→ TASK: The lines to return are those below that contain the word "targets".

--- DATASET SECTION ---

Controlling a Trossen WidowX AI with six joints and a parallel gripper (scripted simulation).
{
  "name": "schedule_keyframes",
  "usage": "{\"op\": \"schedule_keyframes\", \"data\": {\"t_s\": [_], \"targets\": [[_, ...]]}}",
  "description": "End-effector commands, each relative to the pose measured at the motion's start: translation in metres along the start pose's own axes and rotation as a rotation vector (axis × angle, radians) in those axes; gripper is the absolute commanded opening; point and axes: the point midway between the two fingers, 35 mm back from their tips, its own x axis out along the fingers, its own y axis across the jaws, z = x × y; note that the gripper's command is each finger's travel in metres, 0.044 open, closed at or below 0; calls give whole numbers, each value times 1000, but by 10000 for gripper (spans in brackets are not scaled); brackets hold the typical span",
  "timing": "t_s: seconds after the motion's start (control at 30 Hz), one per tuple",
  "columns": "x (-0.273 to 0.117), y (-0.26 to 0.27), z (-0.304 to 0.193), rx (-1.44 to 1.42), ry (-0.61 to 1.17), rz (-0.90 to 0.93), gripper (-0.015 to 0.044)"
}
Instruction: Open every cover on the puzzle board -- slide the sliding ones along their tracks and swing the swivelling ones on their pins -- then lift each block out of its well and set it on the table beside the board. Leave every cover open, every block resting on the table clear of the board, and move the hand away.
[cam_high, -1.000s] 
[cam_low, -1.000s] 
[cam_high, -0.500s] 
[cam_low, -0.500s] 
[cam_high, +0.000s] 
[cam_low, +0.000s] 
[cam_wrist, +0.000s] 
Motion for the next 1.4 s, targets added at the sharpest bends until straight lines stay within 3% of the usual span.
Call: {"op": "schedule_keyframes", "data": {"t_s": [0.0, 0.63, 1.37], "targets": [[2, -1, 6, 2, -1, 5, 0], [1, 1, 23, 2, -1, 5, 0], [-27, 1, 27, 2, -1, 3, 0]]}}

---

→ THE ANSWER:
  "usage": "{\"op\": \"schedule_keyframes\", \"data\": {\"t_s\": [_], \"targets\": [[_, ...]]}}",
Motion for the next 1.4 s, targets added at the sharpest bends until straight lines stay within 3% of the usual span.
Call: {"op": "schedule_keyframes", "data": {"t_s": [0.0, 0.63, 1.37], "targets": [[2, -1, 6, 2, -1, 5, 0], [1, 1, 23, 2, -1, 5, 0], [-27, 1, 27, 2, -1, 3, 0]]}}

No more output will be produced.